[[ SUPPLIED ENTRIES, beginning ]]

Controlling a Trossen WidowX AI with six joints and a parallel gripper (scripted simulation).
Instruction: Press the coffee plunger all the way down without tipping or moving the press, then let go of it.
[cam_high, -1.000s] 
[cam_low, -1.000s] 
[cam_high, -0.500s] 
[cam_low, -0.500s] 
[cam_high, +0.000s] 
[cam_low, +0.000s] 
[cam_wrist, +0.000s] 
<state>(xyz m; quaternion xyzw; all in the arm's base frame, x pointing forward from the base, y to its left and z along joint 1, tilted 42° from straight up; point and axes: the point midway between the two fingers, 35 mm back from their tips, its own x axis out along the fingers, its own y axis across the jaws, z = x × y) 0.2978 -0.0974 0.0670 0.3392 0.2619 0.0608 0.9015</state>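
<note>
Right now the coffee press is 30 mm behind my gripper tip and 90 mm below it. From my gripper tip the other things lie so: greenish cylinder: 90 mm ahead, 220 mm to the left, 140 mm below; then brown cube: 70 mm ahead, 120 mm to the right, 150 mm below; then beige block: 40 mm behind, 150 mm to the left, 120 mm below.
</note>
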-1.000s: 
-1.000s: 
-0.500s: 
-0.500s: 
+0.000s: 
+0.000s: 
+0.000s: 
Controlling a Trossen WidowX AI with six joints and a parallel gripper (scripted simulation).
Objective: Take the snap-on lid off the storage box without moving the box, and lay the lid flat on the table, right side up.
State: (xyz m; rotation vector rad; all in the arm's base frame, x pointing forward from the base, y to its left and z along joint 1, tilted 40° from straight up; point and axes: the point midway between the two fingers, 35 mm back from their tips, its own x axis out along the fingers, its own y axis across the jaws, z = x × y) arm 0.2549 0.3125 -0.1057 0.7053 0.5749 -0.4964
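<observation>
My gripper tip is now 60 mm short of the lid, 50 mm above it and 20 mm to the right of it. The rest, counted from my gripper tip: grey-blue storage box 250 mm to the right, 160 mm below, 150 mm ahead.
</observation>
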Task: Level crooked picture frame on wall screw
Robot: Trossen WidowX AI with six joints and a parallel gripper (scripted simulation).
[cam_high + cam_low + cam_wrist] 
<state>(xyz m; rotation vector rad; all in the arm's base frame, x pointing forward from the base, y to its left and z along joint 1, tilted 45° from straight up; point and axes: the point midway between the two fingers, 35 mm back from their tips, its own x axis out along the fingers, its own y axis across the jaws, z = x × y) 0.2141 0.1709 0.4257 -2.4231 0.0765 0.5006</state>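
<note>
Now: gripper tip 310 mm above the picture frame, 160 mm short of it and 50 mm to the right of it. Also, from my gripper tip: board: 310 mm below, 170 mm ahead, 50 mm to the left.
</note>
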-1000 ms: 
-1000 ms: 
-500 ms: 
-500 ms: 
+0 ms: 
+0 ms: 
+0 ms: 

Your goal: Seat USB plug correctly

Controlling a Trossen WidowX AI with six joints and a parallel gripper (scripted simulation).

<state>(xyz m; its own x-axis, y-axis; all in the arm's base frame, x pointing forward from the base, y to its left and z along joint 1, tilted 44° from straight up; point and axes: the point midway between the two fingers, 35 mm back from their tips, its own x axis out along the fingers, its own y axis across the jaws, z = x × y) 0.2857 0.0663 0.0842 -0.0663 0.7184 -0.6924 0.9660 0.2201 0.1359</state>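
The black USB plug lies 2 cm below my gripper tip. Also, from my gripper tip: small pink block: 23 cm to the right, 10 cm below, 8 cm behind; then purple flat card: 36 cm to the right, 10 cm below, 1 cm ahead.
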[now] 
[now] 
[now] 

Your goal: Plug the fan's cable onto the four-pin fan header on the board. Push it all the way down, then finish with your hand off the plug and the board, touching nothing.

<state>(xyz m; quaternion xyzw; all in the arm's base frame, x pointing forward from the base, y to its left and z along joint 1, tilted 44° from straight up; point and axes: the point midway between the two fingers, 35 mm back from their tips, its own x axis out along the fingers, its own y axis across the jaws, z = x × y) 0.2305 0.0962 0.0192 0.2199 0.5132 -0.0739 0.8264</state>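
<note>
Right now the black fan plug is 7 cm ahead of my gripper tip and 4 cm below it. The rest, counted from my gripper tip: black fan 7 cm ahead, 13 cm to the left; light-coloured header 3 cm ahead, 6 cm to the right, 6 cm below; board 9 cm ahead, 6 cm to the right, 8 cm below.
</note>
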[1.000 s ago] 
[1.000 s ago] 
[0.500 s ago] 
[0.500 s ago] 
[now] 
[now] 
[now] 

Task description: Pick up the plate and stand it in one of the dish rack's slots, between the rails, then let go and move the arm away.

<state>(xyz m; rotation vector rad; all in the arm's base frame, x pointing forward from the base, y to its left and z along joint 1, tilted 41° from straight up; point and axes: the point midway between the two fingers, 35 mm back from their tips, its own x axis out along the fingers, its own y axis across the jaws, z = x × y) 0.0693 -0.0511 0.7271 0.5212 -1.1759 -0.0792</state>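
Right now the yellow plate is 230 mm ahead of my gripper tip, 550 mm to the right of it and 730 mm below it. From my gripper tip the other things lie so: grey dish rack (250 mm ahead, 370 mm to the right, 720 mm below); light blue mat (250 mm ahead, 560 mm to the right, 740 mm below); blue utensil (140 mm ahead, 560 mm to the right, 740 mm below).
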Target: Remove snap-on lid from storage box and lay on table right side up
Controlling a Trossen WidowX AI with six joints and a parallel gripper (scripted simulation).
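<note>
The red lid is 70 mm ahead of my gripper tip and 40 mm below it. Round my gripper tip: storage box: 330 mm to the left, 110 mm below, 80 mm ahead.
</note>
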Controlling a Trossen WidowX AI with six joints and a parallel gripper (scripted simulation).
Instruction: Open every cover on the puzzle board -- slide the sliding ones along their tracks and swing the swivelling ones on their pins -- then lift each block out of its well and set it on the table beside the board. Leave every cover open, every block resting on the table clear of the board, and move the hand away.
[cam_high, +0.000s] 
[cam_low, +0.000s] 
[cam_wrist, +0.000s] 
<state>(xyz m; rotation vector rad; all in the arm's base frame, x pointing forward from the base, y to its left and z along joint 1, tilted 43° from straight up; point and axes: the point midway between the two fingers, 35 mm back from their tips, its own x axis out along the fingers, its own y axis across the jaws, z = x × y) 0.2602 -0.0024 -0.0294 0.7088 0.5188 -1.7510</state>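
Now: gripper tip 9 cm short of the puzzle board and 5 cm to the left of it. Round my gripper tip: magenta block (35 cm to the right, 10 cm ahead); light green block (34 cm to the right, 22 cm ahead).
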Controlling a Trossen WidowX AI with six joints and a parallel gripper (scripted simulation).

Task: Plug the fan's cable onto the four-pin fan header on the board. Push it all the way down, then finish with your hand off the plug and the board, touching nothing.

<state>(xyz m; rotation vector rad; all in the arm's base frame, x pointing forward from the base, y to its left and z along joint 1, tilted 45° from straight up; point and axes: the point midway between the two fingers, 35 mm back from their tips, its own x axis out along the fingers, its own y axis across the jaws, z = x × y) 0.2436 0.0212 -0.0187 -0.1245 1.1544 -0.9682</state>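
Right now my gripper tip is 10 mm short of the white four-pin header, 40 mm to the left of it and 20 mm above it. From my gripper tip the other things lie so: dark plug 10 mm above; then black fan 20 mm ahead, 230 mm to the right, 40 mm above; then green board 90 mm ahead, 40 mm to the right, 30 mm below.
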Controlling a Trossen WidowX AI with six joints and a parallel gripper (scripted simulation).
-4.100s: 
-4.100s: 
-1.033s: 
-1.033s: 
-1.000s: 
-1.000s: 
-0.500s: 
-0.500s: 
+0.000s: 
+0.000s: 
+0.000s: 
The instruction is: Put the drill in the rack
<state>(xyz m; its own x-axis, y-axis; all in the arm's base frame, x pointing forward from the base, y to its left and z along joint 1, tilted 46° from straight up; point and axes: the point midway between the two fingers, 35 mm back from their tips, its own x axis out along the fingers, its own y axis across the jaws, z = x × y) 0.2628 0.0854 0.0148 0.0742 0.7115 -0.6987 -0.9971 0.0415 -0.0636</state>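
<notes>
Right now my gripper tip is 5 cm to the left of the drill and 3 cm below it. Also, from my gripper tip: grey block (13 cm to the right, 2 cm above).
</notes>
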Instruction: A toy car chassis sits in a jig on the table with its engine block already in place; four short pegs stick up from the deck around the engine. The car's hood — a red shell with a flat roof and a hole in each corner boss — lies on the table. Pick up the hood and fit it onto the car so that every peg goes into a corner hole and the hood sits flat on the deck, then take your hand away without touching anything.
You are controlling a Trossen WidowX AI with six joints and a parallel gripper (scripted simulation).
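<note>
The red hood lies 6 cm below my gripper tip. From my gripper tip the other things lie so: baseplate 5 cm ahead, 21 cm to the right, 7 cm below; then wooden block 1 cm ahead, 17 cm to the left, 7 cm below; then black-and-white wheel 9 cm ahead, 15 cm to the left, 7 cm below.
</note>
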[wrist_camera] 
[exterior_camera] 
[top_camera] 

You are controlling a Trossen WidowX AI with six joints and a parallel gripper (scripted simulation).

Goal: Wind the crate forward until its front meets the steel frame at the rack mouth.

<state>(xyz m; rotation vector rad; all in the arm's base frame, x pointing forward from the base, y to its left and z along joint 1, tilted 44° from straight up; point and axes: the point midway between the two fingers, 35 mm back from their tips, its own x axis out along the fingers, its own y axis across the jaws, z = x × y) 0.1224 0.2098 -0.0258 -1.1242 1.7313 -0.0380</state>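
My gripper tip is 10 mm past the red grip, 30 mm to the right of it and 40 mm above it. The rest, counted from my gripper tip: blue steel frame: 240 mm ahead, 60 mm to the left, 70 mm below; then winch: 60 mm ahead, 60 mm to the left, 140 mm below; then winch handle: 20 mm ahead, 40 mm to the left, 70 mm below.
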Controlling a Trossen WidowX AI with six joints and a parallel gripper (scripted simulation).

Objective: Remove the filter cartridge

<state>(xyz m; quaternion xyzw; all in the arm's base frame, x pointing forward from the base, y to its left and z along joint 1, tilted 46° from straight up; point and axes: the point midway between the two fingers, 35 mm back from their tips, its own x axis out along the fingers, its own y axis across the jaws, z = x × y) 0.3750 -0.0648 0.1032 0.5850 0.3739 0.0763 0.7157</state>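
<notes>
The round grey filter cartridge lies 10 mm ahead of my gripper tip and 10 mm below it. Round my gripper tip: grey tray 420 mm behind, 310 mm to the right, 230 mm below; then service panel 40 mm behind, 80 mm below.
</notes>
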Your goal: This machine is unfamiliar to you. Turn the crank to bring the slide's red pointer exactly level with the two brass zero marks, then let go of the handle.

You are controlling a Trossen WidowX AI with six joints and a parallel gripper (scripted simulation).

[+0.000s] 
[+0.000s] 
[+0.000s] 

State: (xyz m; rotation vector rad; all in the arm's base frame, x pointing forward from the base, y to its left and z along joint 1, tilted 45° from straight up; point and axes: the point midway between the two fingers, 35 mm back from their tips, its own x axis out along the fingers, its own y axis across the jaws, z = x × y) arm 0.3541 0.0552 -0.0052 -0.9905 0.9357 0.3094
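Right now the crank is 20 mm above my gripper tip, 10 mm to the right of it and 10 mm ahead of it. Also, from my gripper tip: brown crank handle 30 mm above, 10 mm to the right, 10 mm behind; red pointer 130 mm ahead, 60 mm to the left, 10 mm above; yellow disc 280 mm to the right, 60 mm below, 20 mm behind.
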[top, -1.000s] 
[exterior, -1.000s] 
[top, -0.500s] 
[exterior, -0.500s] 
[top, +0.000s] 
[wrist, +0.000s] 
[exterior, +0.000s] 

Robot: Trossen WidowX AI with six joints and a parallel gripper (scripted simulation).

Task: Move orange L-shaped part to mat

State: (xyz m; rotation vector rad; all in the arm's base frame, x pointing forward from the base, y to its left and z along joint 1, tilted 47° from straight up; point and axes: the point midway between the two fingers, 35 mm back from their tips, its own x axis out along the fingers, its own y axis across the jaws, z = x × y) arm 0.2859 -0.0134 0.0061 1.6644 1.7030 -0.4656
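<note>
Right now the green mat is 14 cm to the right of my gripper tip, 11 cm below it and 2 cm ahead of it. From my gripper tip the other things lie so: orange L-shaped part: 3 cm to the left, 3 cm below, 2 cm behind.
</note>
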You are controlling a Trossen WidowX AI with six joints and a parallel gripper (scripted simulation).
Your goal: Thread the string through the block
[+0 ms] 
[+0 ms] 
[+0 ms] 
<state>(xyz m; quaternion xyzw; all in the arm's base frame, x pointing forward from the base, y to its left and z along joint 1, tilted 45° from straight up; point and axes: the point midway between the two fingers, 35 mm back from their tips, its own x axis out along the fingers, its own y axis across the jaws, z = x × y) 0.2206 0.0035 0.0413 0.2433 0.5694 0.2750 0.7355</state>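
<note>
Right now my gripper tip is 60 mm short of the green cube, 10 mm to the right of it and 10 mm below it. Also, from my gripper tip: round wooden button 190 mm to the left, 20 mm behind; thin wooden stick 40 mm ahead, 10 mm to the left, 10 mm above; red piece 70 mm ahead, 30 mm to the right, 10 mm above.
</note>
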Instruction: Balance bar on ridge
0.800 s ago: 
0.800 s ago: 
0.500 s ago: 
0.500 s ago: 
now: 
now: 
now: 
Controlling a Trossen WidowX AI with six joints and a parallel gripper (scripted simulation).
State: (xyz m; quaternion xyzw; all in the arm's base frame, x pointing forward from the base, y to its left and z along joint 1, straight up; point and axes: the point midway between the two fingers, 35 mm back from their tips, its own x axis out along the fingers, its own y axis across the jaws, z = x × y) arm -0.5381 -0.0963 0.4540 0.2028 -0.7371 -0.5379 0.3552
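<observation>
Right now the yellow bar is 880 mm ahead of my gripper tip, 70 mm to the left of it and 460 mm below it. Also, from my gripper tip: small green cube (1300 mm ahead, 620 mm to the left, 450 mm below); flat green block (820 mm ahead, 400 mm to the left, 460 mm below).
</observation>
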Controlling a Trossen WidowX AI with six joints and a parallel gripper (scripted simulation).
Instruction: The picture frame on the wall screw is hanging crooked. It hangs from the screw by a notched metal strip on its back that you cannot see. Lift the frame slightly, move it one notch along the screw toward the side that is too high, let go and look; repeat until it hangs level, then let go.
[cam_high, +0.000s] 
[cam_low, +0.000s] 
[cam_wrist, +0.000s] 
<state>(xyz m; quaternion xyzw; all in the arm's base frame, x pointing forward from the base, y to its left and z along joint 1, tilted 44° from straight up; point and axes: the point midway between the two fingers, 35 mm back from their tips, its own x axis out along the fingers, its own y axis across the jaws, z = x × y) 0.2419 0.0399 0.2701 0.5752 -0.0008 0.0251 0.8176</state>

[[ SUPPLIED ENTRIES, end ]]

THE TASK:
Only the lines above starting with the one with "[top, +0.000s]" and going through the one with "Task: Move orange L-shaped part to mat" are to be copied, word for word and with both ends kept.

EXPECTED ANSWER:
[top, +0.000s] 
[wrist, +0.000s] 
[exterior, +0.000s] 

Robot: Trossen WidowX AI with six joints and a parallel gripper (scripted simulation).

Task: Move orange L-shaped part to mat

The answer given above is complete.